**Task objective**
From top to bottom, retype the data exactly, passing over any picture.
---
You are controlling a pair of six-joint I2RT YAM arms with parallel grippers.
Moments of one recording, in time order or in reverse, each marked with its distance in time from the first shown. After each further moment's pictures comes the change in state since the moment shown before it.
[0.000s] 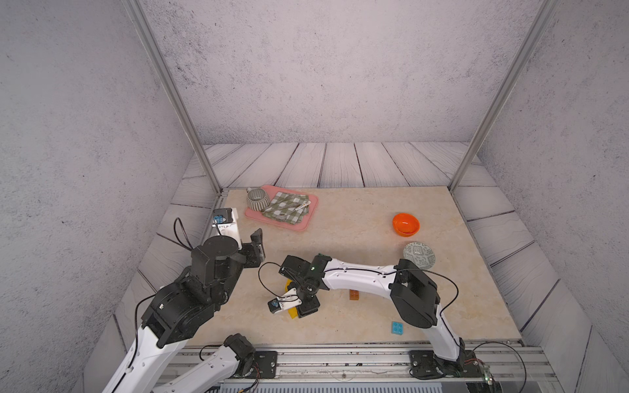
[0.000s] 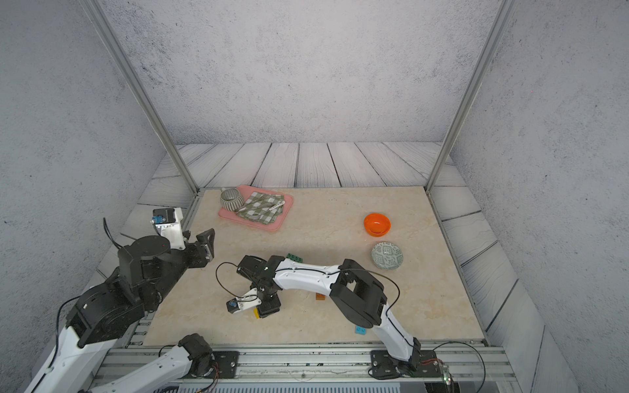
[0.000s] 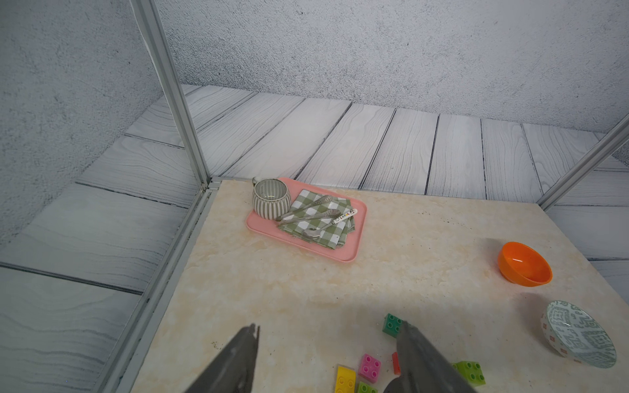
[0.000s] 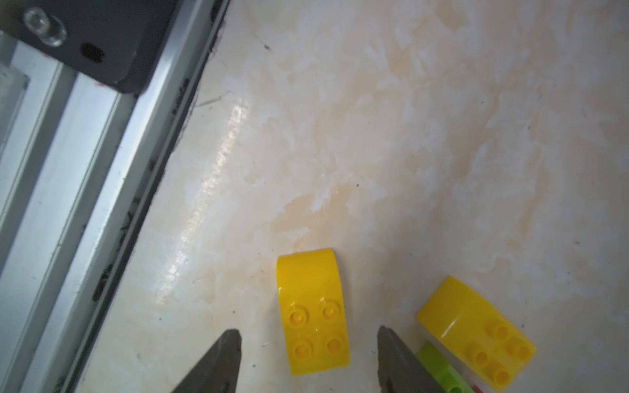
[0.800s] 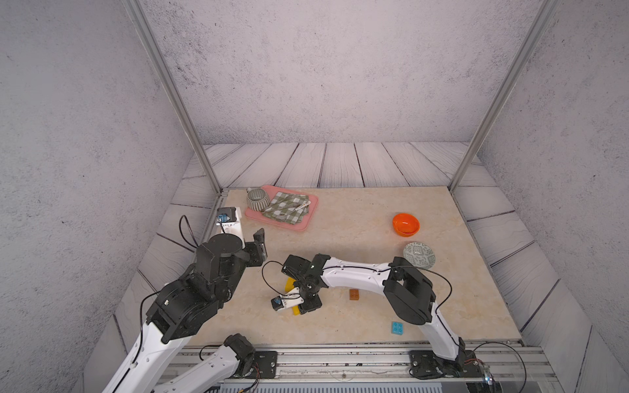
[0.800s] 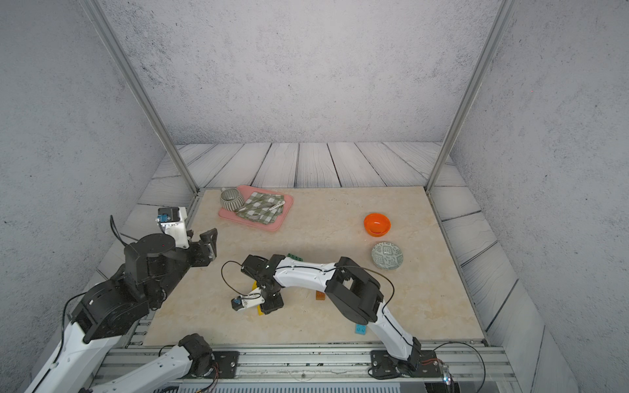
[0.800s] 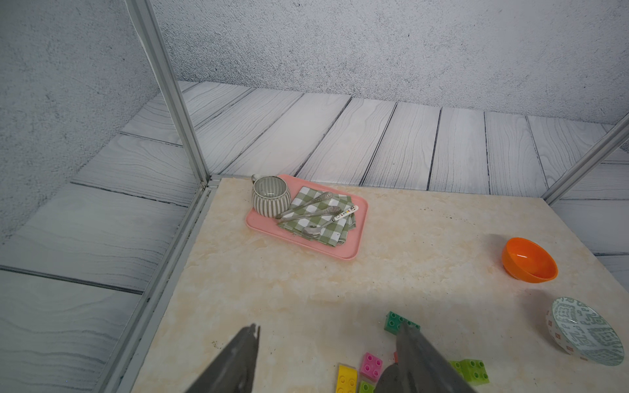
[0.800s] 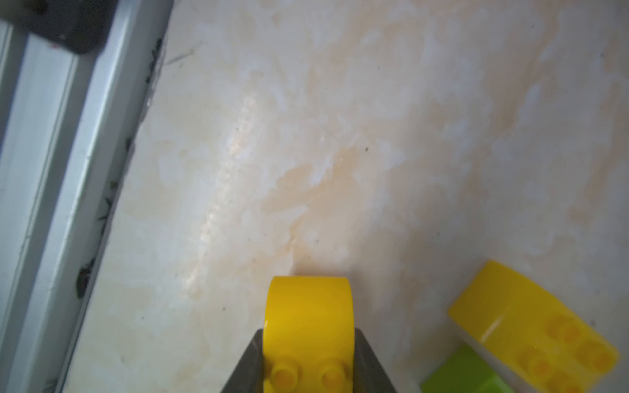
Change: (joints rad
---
**Result for this exercise**
You are controlling a pair of six-joint I2RT YAM arms with parallel grippers.
Moments of one recording, in time order or in reverse, each marked with its distance in time from the first shown. After each further moment's pictures comes the change in state since the moment shown before it.
[0.000s] 
[0.000s] 
[0.000s] 
[0.000s] 
[0.800s] 
[0.800s] 
[0.800s] 
[0.800s] 
Change: (joints rad

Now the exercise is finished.